ミーンミンミンミン…。。

私はイライラしながら蝉の声を聞いていた。

はぁ…とため息をついて黒板から、

窓へと目をそらす。

八月下旬、ひたすら暑い〝夏〟が

私は嫌いだった。

風も吹いてない、雲ひとつない青空。

窓から広がった世界は見慣れた風景。

何一つ面白い事なんかない。

それなのに、ただでさえイライラしてた中夏とは関係なく私を苛立せるものがあった。

隣の席へ睨みつけるように 私の苛立ちの原因を見た。
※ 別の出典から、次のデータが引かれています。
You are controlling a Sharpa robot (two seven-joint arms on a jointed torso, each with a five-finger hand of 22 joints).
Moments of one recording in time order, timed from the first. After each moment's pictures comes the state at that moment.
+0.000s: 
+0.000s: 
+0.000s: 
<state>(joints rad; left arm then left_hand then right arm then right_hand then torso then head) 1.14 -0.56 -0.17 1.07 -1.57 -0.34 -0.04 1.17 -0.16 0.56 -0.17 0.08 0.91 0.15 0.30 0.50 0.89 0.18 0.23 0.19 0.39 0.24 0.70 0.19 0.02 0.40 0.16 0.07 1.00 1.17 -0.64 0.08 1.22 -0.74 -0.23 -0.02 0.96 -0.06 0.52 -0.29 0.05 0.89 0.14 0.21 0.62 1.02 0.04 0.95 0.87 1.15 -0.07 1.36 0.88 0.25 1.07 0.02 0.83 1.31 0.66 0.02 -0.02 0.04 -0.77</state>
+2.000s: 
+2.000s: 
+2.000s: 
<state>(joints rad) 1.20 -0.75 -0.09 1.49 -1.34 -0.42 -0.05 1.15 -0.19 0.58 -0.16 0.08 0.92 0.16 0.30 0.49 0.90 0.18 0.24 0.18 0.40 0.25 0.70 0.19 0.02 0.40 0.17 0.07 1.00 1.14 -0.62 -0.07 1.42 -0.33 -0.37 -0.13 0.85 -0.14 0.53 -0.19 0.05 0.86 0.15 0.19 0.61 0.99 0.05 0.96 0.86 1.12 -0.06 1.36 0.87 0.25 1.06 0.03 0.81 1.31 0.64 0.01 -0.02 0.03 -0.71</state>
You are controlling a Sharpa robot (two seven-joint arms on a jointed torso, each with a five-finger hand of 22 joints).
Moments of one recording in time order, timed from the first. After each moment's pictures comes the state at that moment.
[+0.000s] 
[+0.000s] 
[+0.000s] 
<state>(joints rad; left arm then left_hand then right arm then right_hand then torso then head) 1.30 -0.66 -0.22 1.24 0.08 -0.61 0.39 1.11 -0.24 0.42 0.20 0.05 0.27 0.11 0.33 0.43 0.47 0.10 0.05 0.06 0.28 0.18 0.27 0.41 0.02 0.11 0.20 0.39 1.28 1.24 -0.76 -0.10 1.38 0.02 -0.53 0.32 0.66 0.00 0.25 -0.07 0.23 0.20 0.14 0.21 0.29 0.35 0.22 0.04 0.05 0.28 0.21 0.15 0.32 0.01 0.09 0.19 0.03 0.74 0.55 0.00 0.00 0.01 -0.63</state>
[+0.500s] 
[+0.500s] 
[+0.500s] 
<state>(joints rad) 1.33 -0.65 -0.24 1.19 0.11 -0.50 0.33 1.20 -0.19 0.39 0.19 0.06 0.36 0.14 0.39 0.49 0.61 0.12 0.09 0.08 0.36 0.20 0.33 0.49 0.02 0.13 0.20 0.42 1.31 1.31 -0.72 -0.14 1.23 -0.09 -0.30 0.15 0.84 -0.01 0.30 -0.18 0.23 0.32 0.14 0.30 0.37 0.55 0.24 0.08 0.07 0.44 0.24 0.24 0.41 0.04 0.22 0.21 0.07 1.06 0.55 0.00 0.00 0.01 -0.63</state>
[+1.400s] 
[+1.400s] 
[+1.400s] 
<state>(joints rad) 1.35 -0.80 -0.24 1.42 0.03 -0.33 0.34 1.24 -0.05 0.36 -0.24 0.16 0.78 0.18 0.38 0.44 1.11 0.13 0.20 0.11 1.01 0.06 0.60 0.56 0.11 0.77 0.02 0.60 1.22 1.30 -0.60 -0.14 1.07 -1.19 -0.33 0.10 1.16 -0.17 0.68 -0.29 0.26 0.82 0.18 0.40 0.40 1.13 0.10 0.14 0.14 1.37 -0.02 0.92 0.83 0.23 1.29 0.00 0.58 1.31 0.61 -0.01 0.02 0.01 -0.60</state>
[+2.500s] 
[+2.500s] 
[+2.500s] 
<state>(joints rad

。

黒色の綺麗な髪をした少年、
しかもクラスで人気の美青年だ。

先生が黒板に書いた文字を丁寧にノートにまとめていた。

はたから見たら頭もよくしかも恰好いい。

先生なんかそっちのけで見惚れる女の子もいる。

私が彼にムカついている理由。

それは…、一昨日席替えした時の事

------。

「ー…とゆうことで席替えを終わって授業に戻りまーす」

まだ、二十後半の若い女の先生がにこにこしながら私達から背を向けて授業を再開した。

その時、私は幸せな気持ちでいっぱいだった。

隣の席に居るのはサッカー部キャプテンで学年で一番頭がいい佐易優が座っているのだ。

恥ずかしながら私の憧れの人だ。

恰好いいし皆にも優しい…。

彼の行動1つ1つに見惚れてしまう。

じーぃ…と熱の篭った目で佐易くんを見てると、そんな私に気付いた私に
佐易くんは

「よろしくね、木之田さん。」

王子様スマイルとはこのことだろう。

優しそうに目を細める佐易くんに

私は、うなづく事しか出来なかった。